- **TASK OBJECTIVE**
Filter this material down to the lines that hold "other", copying each one.

- **MATERIAL PROVIDED**
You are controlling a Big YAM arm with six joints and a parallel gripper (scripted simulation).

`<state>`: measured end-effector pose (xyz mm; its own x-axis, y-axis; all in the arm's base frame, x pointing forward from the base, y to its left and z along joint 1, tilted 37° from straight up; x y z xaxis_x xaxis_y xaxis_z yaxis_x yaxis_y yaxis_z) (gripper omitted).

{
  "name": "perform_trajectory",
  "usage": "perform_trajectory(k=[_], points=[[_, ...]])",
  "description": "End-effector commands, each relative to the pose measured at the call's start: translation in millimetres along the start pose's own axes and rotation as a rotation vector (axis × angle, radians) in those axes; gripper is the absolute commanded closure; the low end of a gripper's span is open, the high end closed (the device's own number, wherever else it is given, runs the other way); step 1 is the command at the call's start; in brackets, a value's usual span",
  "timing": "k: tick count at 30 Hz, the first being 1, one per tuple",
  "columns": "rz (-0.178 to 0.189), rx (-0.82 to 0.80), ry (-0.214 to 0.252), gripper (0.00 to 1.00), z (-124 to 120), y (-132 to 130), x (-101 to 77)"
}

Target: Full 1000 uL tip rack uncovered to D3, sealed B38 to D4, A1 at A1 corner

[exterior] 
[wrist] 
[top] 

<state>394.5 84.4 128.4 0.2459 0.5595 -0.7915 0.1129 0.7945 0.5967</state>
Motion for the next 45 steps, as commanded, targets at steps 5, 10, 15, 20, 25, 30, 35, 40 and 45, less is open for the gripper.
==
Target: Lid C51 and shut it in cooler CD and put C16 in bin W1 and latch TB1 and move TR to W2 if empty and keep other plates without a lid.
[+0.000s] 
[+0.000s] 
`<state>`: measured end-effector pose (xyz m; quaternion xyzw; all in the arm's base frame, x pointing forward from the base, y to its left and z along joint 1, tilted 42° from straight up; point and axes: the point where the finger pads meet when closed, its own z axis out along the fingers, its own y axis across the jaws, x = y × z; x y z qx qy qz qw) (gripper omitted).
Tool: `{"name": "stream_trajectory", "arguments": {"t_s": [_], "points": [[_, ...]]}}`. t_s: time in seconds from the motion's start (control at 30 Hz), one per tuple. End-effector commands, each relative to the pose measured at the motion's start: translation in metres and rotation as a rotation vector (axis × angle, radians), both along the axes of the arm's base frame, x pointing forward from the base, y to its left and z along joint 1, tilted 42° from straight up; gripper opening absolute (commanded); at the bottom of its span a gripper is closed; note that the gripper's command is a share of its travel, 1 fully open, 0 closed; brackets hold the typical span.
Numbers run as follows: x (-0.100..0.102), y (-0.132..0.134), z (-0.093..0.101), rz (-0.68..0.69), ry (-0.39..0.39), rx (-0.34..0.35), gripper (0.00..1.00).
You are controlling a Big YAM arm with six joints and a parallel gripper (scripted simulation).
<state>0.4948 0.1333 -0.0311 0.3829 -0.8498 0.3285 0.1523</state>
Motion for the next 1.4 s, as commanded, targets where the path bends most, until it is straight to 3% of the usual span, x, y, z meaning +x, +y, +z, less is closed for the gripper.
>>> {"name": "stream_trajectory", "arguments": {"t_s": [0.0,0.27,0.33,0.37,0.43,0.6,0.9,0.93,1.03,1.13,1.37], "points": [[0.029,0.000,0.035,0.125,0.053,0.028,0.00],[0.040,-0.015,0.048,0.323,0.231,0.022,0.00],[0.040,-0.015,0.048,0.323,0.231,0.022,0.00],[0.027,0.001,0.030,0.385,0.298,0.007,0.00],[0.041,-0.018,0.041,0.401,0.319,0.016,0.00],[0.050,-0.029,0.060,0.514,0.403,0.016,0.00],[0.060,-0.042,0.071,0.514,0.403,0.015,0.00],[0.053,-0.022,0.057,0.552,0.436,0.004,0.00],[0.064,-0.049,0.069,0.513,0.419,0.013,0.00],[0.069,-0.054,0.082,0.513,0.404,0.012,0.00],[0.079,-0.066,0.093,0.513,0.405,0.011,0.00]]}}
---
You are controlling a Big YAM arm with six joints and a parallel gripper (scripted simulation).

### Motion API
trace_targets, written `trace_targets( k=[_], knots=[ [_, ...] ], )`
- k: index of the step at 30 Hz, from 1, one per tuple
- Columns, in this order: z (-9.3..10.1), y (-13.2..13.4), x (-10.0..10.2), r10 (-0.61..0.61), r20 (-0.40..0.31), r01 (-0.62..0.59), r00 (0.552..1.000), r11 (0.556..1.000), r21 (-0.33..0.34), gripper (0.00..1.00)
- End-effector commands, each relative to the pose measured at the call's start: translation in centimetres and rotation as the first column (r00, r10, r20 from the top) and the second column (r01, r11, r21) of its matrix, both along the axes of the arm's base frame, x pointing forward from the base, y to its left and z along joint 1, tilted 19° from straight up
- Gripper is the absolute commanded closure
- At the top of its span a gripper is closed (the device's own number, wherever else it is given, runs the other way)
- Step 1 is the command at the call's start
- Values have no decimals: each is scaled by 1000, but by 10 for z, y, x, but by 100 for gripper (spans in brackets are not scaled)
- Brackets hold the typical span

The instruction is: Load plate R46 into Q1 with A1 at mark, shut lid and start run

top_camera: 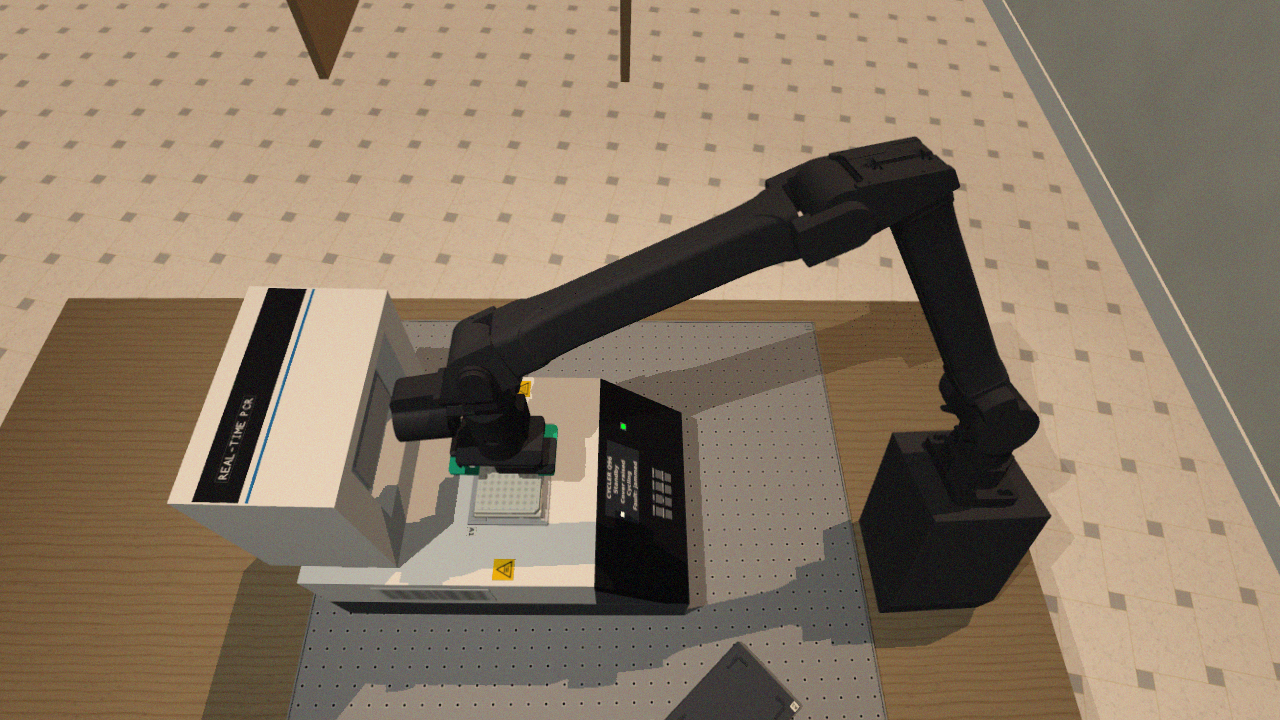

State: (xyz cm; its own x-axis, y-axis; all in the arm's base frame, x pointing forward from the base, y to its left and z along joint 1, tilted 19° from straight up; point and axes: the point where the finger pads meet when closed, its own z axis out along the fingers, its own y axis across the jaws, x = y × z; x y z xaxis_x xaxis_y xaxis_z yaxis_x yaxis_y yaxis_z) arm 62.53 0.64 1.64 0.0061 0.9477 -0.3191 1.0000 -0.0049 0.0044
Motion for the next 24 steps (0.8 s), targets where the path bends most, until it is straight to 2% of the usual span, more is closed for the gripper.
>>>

- **RESPONSE AREA**
  "description": "End-effector commands, each relative to the pose measured at the call's start: translation in millimetres along the start pose's own axes and rotation as a rotation vector (axis × angle, radians) in those axes; gripper is the absolute commanded closure; the low end of a gripper's span is open, the high end closed (the device's own number, wherever else it is given, runs the other way); step 1 is the command at the call's start; in brackets, a value's usual span",
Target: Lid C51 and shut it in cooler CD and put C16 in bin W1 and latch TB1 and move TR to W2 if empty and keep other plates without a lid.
- At the top of its span a gripper is closed (the device's own number, wherever else it is given, runs the other way)

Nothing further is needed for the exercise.